Task to complete >>
Copy the first line of the entries below and every line after it through the line containing "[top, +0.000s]". Do not include pictures.

(Items listed in a dataset)
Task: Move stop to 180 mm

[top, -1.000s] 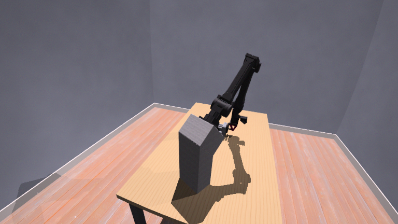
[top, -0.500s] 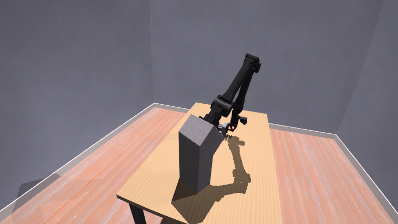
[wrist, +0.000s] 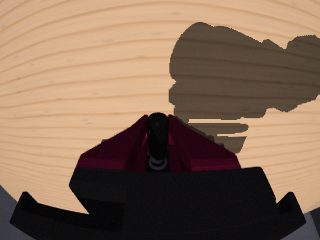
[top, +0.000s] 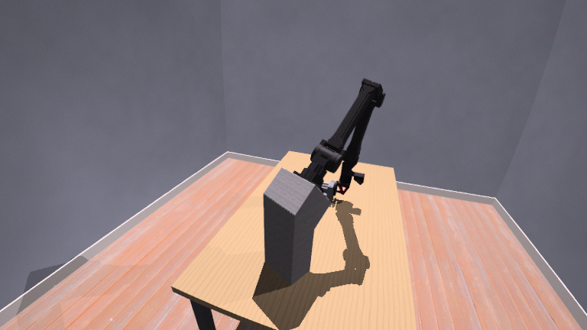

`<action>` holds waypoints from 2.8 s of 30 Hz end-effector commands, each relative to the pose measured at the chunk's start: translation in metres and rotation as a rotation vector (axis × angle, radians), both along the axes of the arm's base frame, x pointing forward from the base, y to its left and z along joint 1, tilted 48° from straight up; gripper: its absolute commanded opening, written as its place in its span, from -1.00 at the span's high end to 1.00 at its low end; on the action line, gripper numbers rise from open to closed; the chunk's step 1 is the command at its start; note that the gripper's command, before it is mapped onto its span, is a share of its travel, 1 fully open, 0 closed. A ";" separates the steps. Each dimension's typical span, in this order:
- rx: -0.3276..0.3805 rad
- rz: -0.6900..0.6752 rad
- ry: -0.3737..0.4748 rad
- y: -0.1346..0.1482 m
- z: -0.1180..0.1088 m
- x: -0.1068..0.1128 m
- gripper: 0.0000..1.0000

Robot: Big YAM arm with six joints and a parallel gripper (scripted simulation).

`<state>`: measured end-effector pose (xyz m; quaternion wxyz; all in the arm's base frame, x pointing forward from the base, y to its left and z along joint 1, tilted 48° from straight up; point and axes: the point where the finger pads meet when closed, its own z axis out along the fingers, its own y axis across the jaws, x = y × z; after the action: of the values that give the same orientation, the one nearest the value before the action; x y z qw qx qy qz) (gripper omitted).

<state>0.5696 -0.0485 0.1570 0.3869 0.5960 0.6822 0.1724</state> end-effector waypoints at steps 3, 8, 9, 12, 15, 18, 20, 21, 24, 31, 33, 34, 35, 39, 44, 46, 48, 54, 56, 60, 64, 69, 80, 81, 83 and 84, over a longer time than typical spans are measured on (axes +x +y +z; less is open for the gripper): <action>-0.009 -0.018 0.036 -0.015 -0.028 -0.006 0.87; -0.006 -0.022 0.055 -0.016 -0.034 -0.011 0.87; -0.007 -0.022 0.053 -0.016 -0.034 -0.010 0.87; -0.007 -0.022 0.049 -0.016 -0.033 -0.010 0.87; -0.009 -0.020 0.036 -0.017 -0.033 -0.010 0.87; -0.010 -0.018 0.036 -0.018 -0.038 -0.014 0.87; -0.010 -0.019 0.041 -0.019 -0.041 -0.017 0.87; -0.009 -0.019 0.045 -0.020 -0.043 -0.019 0.87; -0.007 -0.021 0.059 -0.020 -0.046 -0.022 0.87; -0.008 -0.021 0.050 -0.020 -0.046 -0.023 0.87; -0.008 -0.020 0.054 -0.020 -0.047 -0.026 0.87; -0.008 -0.020 0.055 -0.020 -0.047 -0.029 0.87; -0.009 -0.020 0.053 -0.020 -0.047 -0.030 0.87; -0.009 -0.021 0.039 -0.020 -0.039 -0.035 0.87; -0.007 -0.022 0.060 -0.021 -0.049 -0.038 0.87; -0.007 -0.022 0.058 -0.021 -0.048 -0.038 0.87; -0.009 -0.023 0.024 -0.020 -0.030 -0.040 0.87; -0.007 -0.025 0.021 -0.019 -0.026 -0.054 0.87; -0.007 -0.025 0.020 -0.019 -0.026 -0.056 0.87; -0.006 -0.026 0.030 -0.019 -0.030 -0.058 0.87; -0.004 -0.028 0.020 -0.018 -0.024 -0.059 0.87; 0.003 -0.017 0.017 -0.006 -0.013 -0.066 0.87; 0.003 -0.025 0.017 -0.006 -0.003 -0.074 0.87; 0.003 -0.022 0.017 -0.004 -0.002 -0.074 0.87; 0.003 -0.012 0.016 0.002 0.001 -0.073 0.87; 0.003 -0.008 0.014 0.004 0.005 -0.072 0.87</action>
<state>0.5089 -0.0503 0.1498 0.3839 0.5983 0.6827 0.1688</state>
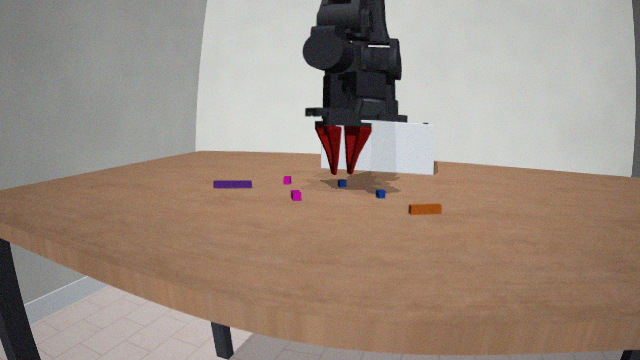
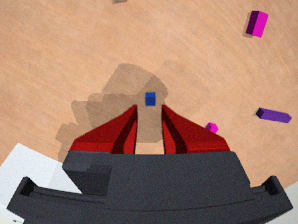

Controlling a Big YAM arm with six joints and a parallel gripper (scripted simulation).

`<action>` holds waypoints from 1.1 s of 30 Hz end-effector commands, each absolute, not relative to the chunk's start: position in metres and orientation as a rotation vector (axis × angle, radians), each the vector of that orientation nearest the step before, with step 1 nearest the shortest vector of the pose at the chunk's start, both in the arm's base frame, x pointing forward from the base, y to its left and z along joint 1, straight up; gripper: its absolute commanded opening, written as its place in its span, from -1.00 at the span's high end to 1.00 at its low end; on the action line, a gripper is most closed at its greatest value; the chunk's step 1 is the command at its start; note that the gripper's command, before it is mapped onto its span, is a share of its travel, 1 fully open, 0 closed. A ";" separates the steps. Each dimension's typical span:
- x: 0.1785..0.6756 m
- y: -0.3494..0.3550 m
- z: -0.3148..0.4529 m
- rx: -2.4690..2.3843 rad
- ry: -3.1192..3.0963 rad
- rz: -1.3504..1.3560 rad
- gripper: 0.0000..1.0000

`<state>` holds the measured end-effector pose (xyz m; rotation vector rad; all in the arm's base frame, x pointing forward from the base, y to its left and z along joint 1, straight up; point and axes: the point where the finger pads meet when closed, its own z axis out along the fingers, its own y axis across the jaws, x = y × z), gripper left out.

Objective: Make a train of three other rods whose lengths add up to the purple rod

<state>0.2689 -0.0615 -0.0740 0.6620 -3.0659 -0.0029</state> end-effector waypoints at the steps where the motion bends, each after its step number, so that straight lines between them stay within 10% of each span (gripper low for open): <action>1: 0.277 -0.066 -0.070 0.675 -3.097 0.015 0.53; 33: 0.279 -0.067 -0.069 0.672 -3.099 0.016 0.53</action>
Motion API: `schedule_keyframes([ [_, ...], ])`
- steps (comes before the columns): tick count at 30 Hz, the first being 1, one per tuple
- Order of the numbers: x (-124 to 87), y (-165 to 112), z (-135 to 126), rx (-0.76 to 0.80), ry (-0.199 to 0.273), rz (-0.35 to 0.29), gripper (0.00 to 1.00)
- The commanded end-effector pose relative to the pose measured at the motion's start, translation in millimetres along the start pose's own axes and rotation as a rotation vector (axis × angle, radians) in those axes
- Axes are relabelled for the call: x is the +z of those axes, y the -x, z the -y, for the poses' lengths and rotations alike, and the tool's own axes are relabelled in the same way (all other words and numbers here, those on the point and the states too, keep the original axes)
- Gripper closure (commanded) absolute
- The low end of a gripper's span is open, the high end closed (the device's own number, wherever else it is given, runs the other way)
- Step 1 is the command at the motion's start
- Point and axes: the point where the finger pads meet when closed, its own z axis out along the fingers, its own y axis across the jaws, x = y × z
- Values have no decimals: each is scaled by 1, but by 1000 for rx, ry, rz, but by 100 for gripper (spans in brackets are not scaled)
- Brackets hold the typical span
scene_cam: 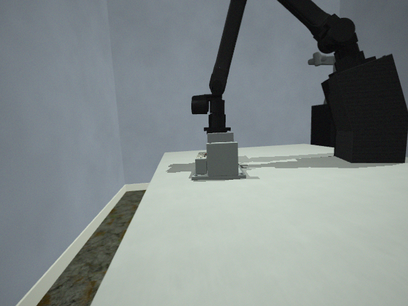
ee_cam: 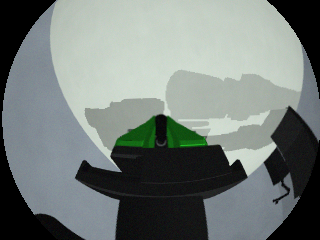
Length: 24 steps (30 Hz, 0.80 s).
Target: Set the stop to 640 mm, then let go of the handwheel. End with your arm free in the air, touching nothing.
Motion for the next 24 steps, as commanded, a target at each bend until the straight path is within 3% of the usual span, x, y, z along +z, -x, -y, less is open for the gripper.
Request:
schedule_keyframes([
  [1,15,7,24,7,-42,3,94],
  [24,16,6,49,6,-64,2,94],
])
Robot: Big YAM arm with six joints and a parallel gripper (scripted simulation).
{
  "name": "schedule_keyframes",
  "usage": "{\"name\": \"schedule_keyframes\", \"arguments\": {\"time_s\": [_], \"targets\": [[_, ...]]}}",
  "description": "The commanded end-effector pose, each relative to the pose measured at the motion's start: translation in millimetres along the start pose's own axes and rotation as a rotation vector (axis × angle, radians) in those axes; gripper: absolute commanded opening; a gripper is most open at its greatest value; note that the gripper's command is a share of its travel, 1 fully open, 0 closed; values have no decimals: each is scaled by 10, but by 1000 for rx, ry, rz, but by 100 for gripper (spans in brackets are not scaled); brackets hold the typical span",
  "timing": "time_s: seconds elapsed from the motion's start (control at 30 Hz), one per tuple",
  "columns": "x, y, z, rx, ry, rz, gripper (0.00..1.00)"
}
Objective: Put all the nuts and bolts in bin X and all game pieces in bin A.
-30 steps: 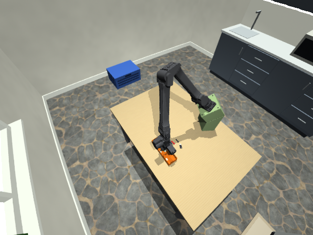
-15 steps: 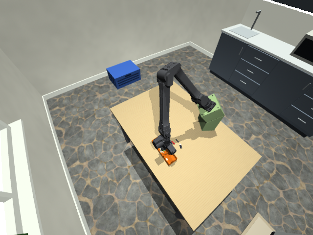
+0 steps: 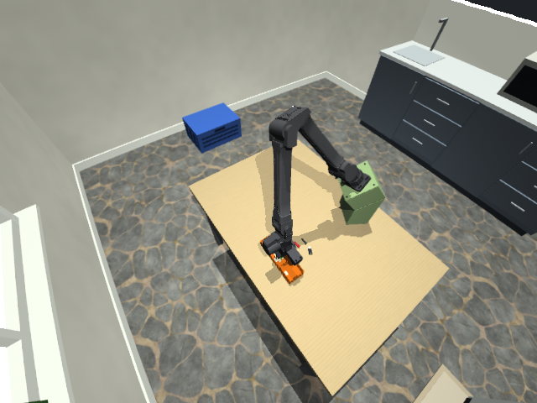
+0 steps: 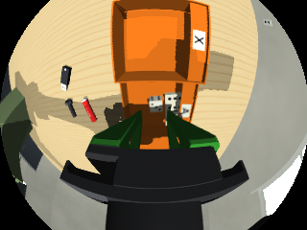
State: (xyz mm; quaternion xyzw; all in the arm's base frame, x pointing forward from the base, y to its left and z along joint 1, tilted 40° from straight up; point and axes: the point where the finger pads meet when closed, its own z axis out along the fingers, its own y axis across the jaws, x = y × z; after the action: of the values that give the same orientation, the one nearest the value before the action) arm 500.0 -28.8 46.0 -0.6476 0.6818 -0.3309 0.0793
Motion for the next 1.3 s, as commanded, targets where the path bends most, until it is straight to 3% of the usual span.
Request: {"name": "schedule_keyframes", "arguments": {"time_s": [0.0, 1.03, 1.27], "targets": [[88, -63, -73, 27, 1, 13, 31], [4, -46, -44, 16, -5, 3, 31], [-36, -16, -210, 17, -11, 1, 31]]}}
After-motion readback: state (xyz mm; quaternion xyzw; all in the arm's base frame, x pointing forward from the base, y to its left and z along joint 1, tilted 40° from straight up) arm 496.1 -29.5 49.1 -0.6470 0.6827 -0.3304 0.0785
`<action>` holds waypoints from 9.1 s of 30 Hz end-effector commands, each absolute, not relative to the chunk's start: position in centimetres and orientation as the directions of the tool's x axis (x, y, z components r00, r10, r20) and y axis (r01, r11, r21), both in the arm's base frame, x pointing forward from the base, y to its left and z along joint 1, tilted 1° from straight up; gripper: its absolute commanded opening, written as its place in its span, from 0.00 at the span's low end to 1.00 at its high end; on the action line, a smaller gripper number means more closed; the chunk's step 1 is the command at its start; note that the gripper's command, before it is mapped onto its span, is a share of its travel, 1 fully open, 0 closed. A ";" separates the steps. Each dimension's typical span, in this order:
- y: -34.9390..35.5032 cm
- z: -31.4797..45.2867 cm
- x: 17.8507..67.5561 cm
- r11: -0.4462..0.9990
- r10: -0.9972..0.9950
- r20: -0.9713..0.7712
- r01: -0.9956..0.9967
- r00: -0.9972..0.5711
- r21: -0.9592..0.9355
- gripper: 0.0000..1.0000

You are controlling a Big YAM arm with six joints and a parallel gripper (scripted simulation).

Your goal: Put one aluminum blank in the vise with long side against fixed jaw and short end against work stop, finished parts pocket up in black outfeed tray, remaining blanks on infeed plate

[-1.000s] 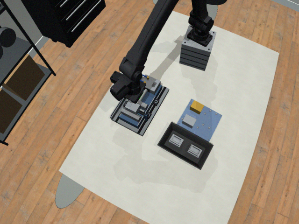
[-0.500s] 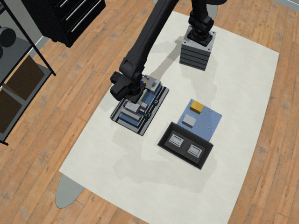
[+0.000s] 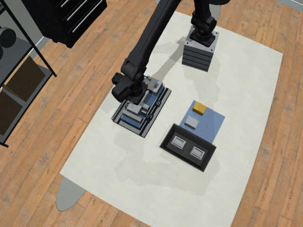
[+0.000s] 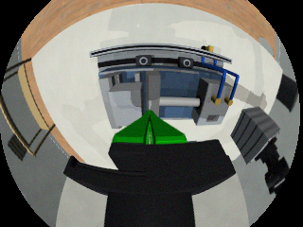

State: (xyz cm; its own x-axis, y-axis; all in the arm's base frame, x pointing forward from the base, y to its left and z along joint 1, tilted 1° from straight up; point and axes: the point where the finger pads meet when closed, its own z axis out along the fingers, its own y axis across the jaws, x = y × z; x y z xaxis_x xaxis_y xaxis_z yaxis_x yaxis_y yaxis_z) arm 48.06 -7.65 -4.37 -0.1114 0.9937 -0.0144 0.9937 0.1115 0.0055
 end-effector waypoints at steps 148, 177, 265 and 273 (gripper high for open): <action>-8.4 -4.7 48.8 0.118 0.993 -0.018 0.993 -0.118 0.005 0.00; -8.4 -4.7 48.9 0.118 0.993 -0.019 0.993 -0.118 0.006 0.00; -8.2 -7.3 47.4 0.117 0.993 -0.013 0.993 -0.117 -0.014 0.00; -8.2 -7.3 47.4 0.117 0.993 -0.013 0.993 -0.117 -0.014 0.00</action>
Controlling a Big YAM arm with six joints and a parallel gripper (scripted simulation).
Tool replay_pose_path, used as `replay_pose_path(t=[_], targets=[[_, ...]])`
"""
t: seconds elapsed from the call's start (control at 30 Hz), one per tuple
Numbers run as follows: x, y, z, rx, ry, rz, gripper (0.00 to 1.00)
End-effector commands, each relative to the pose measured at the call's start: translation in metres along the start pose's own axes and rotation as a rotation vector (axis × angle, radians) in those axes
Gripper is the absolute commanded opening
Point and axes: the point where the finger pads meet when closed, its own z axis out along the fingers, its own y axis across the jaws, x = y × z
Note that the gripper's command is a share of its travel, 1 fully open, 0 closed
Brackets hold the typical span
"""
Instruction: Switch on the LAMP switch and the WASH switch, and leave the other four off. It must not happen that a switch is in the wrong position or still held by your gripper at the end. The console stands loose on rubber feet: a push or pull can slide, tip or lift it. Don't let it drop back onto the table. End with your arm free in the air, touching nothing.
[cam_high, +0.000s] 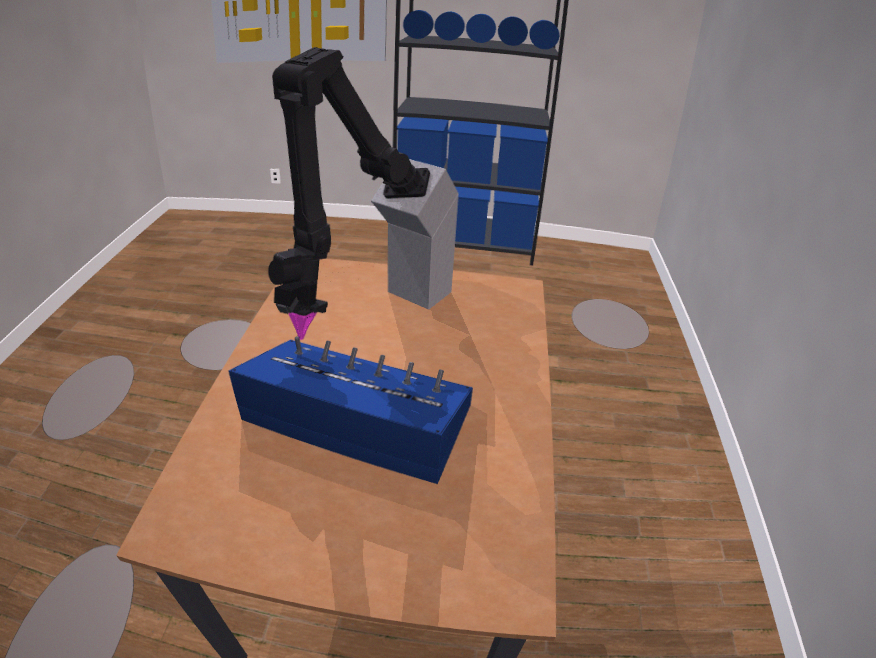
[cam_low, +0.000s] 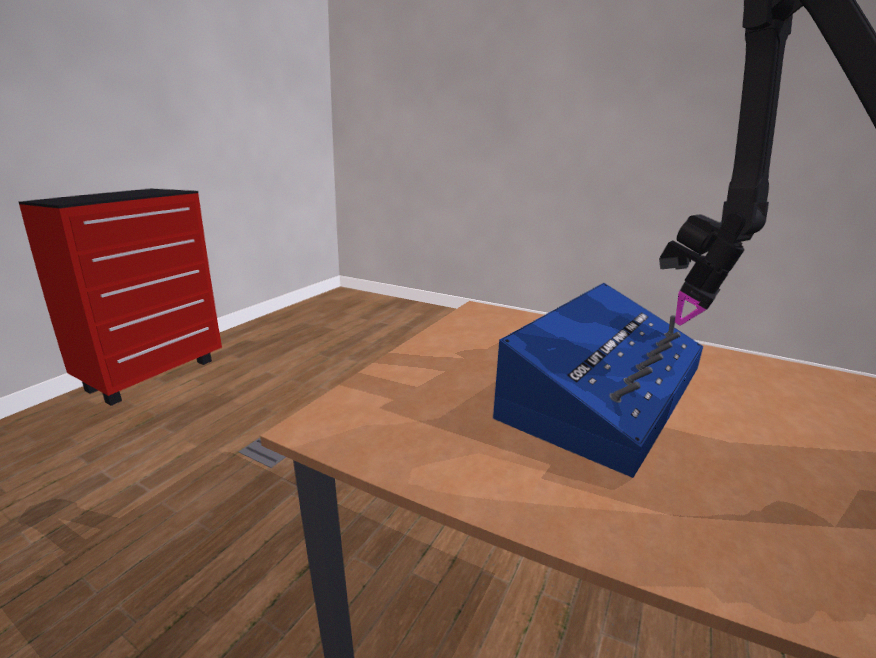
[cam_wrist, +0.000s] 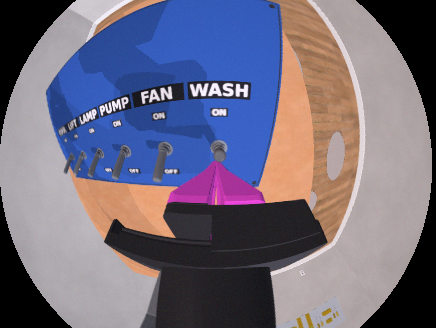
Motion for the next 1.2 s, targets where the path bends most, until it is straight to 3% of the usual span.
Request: replay_pose_path(t=[0.0, 0.93, 1.17], targets=[[-0.040, -0.002, -0.002, 0.005, -0.089, -0.007, 0.00], [-0.040, -0.002, -0.002, 0.005, -0.088, -0.007, 0.00], [0.003, -0.007, 0.003, 0.010, -0.035, -0.009, 0.00]])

Response area >>
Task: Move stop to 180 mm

[top, -1.000s] 
[top, -0.500s] 
[wrist, +0.000s] 
[top, +0.000s] 

Nothing remains to be done in this exercise.